Bu saldırının Müslümanlara önemli bir mesaj verdiğini ifade eden Yıldız son olarak şunları kaydetti: “Siz birlik olmadığınız sürece, birbirinize yaslanıp, kardeş olup, küfre karşı bir ortak mücadele başlatmadığınız sürece; bunlar başınıza gelecek demektir. Rabbim inşallah bunları Müslümanların birliğine, beraberliğine, küfre karşı tek yumruk, tek vücut olmasına vesile eylesin. Şehitlerin kanlarının bereketiyle ümmet dirilecektir. Onlar diridir ve aynı zamanda dirilticidir mesajlarıyla Rabbim ümmetin dirilmesine vesile eylesin. Onların şehadetlerini kabul eylesin ve onların şefaatini bizlere nasip etsin.”
“BÖYLE BİR SALDIRI ASLA KABUL EDİLEMEZ”
Bu saldırıların örgütlerin önünü açtığını dile getiren Uluslararası İlişkiler Uzmanı Doç.

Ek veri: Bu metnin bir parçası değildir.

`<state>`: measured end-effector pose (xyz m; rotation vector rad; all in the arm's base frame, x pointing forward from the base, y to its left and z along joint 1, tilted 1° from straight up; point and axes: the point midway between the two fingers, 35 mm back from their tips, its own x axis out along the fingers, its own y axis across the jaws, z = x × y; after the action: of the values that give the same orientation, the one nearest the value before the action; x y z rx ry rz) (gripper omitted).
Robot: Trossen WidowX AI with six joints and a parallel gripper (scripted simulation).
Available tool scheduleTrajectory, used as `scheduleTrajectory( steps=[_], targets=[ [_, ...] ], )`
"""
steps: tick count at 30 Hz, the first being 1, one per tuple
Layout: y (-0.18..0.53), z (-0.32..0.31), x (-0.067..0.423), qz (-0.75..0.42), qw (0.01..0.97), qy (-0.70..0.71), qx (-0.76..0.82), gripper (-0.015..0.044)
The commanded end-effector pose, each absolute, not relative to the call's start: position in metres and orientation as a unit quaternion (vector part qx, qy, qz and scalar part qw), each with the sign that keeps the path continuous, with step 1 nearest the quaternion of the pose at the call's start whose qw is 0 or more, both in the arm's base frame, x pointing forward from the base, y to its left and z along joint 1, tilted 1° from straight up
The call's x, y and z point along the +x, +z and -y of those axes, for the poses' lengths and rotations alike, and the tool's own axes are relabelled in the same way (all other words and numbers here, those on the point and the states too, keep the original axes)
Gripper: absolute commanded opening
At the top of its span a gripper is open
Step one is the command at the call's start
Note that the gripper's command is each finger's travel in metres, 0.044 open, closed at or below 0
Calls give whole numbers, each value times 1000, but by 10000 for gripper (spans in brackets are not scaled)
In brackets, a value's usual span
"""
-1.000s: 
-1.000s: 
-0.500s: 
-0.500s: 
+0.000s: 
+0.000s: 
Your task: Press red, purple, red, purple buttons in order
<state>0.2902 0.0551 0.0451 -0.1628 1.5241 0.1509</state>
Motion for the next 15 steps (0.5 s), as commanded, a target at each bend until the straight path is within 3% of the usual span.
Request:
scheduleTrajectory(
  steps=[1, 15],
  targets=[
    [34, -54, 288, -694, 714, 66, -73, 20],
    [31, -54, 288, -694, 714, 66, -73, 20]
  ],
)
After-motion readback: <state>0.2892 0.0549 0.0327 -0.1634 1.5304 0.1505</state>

Dr. M. Akif Okur ise şunları söyledi; “Öncelikle böyle bir saldırı asla kabul edilemez. Yapılan saldırıyla camideki insanlar katlediliyor. Kesinlikle kabul edilebilir bir tarafı yok. Bahane olarak öne sürülen örgütün de orayla bir ilişkisinin olmadığı da açıkça anlaşılıyor. Peki, eğer El Kaide`nin orada olmadığı biliniyorsa o zaman neyi hedefledi Amerika? Sorusunu sormak gerekir. Nasıl bir plan var arkasında şunu şu noktada ortaya çıkarmak zor olsa da bu türden saldırılar, çatışmayı daha da körükleyecek sonuçlar doğurur. Bu tür saldırıların yapılması vaktiyle nasıl DEAŞ`ın önünü açtıysa ve azmanlaştırıp büyütmüşse, benzer bir süreç oradaki muhalif unsurları doğrudan hedef alan saldırılar El Kaide tarzı örgütlerin güçlenmesi için zemini açar. Vaktiyle DEAŞ`te nasıl sonuç doğurduysa öyle bir sonuç doğurur.”